YOUR ASSIGNMENT: Starting at the first line below, copy through to the last line exactly.

[Opening THE RECORDS section]

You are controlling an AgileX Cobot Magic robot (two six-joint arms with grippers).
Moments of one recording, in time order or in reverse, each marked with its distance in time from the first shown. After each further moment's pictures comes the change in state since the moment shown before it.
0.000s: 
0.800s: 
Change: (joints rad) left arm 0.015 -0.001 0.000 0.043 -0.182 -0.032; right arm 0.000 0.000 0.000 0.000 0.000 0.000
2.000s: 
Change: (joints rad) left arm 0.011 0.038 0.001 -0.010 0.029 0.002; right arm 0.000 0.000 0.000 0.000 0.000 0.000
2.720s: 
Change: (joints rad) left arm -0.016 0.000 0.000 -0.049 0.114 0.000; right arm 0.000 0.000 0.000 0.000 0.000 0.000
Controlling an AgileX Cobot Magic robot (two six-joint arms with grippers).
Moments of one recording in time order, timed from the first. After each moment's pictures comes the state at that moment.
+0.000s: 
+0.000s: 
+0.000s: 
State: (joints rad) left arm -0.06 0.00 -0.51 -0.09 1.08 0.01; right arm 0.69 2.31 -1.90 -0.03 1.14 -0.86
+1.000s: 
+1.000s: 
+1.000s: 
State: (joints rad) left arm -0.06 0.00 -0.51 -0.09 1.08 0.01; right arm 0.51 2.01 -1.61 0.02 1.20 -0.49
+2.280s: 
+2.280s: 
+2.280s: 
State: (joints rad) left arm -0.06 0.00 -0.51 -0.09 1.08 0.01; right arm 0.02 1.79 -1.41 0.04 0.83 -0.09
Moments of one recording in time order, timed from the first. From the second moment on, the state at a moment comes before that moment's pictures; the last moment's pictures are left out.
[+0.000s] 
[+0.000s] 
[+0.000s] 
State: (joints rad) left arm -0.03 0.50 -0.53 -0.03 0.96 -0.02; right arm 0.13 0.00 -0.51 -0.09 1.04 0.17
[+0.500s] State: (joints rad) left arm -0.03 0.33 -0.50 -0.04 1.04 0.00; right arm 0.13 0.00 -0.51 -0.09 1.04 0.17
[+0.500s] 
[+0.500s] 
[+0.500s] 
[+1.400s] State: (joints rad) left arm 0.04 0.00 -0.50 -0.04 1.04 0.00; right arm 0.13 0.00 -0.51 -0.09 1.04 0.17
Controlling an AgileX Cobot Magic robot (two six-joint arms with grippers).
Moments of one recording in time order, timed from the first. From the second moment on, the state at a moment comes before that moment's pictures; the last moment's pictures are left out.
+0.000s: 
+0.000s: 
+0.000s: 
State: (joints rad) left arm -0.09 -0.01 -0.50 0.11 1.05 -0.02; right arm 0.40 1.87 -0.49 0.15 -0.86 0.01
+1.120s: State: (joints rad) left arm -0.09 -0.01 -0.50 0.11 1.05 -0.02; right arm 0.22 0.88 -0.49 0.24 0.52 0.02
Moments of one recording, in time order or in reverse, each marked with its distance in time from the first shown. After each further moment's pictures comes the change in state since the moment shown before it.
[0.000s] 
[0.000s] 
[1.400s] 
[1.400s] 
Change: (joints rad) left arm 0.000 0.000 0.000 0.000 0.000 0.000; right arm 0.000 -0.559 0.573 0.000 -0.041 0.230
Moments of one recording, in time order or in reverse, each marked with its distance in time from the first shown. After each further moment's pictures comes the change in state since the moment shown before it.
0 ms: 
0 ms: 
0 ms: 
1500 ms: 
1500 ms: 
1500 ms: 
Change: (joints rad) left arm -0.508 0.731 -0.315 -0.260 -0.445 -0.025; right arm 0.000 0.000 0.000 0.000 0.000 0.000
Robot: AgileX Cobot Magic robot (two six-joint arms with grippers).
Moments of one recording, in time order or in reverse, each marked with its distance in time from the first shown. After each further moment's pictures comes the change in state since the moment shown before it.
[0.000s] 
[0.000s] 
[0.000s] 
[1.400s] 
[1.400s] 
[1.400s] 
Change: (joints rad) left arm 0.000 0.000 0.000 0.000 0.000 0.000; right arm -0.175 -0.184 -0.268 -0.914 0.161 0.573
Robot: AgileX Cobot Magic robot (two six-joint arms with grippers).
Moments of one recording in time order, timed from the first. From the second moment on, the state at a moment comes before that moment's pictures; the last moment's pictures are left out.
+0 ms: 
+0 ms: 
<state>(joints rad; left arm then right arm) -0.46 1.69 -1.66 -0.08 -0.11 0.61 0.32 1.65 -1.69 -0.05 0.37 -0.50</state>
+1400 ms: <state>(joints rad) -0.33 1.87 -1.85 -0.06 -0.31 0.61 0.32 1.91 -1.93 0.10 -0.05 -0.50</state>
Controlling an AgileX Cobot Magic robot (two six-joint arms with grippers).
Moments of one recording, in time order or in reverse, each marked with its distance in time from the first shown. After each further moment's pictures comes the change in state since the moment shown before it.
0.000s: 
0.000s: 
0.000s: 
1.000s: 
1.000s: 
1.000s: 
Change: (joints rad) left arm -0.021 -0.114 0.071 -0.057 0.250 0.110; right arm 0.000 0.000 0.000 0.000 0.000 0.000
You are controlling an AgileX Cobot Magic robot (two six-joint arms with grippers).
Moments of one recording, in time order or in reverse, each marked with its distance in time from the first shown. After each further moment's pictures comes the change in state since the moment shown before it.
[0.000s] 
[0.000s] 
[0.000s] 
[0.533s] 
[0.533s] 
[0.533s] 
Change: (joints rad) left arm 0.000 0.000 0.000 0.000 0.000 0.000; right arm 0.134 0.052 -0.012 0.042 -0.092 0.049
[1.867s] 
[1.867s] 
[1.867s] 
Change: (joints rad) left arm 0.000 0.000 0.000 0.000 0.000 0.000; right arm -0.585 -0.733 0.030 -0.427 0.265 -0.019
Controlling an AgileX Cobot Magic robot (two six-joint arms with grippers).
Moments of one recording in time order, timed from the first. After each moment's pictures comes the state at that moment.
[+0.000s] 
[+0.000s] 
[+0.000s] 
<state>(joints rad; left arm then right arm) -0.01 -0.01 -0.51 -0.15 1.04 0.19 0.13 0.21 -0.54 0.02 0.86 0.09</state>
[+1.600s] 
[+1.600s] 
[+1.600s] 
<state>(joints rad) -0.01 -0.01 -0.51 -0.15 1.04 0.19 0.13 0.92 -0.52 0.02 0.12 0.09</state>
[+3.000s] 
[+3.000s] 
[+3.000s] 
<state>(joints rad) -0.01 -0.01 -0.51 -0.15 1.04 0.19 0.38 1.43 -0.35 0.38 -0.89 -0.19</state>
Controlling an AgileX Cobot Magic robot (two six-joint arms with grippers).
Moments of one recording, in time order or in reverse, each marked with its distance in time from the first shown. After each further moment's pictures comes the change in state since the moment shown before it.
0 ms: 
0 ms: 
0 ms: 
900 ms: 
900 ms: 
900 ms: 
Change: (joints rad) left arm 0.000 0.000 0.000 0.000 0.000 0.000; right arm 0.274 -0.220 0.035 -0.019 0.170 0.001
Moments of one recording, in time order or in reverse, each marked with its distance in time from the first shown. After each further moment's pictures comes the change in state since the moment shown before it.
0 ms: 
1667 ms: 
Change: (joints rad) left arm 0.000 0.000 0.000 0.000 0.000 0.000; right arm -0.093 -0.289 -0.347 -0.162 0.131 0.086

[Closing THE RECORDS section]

RESPONSE:
You are controlling an AgileX Cobot Magic robot (two six-joint arms with grippers).
Moments of one recording, in time order or in reverse, each marked with its distance in time from the first shown. After each further moment's pictures comes the change in state since the moment shown before it.
0.000s: 
0.800s: 
Change: (joints rad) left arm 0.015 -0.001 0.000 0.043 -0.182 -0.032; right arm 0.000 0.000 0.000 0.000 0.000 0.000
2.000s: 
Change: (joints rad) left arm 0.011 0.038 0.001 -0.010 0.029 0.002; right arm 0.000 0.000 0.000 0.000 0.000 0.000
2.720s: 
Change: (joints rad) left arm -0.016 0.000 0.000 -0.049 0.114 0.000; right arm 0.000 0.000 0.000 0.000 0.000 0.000
Controlling an AgileX Cobot Magic robot (two six-joint arms with grippers).
Moments of one recording in time order, timed from the first. After each moment's pictures comes the state at that moment.
+0.000s: 
+0.000s: 
+0.000s: 
State: (joints rad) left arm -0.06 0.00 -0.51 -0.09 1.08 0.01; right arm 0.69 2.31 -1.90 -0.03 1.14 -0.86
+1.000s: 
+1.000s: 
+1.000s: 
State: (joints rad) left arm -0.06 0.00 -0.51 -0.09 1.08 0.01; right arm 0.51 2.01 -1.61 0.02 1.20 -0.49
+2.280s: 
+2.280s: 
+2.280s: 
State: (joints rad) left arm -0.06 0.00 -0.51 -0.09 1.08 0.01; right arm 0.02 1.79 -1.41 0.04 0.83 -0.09
Moments of one recording in time order, timed from the first. From the second moment on, the state at a moment comes before that moment's pictures; the last moment's pictures are left out.
[+0.000s] 
[+0.000s] 
[+0.000s] 
State: (joints rad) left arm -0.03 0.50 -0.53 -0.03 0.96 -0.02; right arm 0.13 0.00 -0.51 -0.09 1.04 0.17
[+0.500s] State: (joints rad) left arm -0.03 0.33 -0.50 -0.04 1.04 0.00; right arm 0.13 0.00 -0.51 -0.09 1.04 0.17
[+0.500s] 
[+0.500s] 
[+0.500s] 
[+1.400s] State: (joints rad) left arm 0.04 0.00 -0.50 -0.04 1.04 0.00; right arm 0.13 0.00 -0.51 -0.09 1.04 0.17
Controlling an AgileX Cobot Magic robot (two six-joint arms with grippers).
Moments of one recording in time order, timed from the first. From the second moment on, the state at a moment comes before that moment's pictures; the last moment's pictures are left out.
+0.000s: 
+0.000s: 
+0.000s: 
State: (joints rad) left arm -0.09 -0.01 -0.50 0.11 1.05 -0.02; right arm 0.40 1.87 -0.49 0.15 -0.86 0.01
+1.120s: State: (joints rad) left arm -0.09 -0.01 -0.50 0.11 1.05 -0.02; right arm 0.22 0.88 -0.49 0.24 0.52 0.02
Moments of one recording, in time order or in reverse, each marked with its distance in time from the first shown. After each further moment's pictures comes the change in state since the moment shown before it.
[0.000s] 
[0.000s] 
[1.400s] 
[1.400s] 
Change: (joints rad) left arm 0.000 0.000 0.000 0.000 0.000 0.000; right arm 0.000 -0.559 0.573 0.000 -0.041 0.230
Moments of one recording, in time order or in reverse, each marked with its distance in time from the first shown. After each further moment's pictures comes the change in state since the moment shown before it.
0 ms: 
0 ms: 
0 ms: 
1500 ms: 
1500 ms: 
1500 ms: 
Change: (joints rad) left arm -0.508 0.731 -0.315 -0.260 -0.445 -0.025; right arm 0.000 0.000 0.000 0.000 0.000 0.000
Robot: AgileX Cobot Magic robot (two six-joint arms with grippers).
Moments of one recording, in time order or in reverse, each marked with its distance in time from the first shown. After each further moment's pictures comes the change in state since the moment shown before it.
[0.000s] 
[0.000s] 
[0.000s] 
[1.400s] 
[1.400s] 
[1.400s] 
Change: (joints rad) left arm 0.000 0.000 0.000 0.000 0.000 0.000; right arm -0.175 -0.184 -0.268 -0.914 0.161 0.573
Robot: AgileX Cobot Magic robot (two six-joint arms with grippers).
Moments of one recording in time order, timed from the first. From the second moment on, the state at a moment comes before that moment's pictures; the last moment's pictures are left out.
+0 ms: 
+0 ms: 
<state>(joints rad; left arm then right arm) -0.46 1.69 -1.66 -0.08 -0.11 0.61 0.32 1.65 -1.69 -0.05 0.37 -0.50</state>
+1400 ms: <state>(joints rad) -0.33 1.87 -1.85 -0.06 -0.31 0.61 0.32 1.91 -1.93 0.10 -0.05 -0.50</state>
Controlling an AgileX Cobot Magic robot (two six-joint arms with grippers).
Moments of one recording, in time order or in reverse, each marked with its distance in time from the first shown. After each further moment's pictures comes the change in state since the moment shown before it.
0.000s: 
0.000s: 
0.000s: 
1.000s: 
1.000s: 
1.000s: 
Change: (joints rad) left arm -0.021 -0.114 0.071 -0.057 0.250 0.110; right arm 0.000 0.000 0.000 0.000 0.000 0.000
You are controlling an AgileX Cobot Magic robot (two six-joint arms with grippers).
Moments of one recording, in time order or in reverse, each marked with its distance in time from the first shown. After each further moment's pictures comes the change in state since the moment shown before it.
[0.000s] 
[0.000s] 
[0.000s] 
[0.533s] 
[0.533s] 
[0.533s] 
Change: (joints rad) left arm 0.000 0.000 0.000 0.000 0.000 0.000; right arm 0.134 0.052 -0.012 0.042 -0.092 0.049
[1.867s] 
[1.867s] 
[1.867s] 
Change: (joints rad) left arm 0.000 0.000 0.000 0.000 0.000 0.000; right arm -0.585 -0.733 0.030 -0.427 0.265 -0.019
Controlling an AgileX Cobot Magic robot (two six-joint arms with grippers).
Moments of one recording in time order, timed from the first. After each moment's pictures comes the state at that moment.
[+0.000s] 
[+0.000s] 
[+0.000s] 
<state>(joints rad; left arm then right arm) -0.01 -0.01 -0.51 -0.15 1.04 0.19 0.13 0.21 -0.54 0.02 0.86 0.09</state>
[+1.600s] 
[+1.600s] 
[+1.600s] 
<state>(joints rad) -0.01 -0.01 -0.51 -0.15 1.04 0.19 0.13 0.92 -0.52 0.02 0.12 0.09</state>
[+3.000s] 
[+3.000s] 
[+3.000s] 
<state>(joints rad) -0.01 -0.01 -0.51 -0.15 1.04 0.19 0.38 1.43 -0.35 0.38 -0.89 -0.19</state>
Controlling an AgileX Cobot Magic robot (two six-joint arms with grippers).
Moments of one recording, in time order or in reverse, each marked with its distance in time from the first shown. After each further moment's pictures comes the change in state since the moment shown before it.
0 ms: 
0 ms: 
0 ms: 
900 ms: 
900 ms: 
900 ms: 
Change: (joints rad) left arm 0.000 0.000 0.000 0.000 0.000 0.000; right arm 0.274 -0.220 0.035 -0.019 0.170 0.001
Moments of one recording, in time order or in reverse, each marked with its distance in time from the first shown. After each further moment's pictures comes the change in state since the moment shown before it.
0 ms: 
1667 ms: 
Change: (joints rad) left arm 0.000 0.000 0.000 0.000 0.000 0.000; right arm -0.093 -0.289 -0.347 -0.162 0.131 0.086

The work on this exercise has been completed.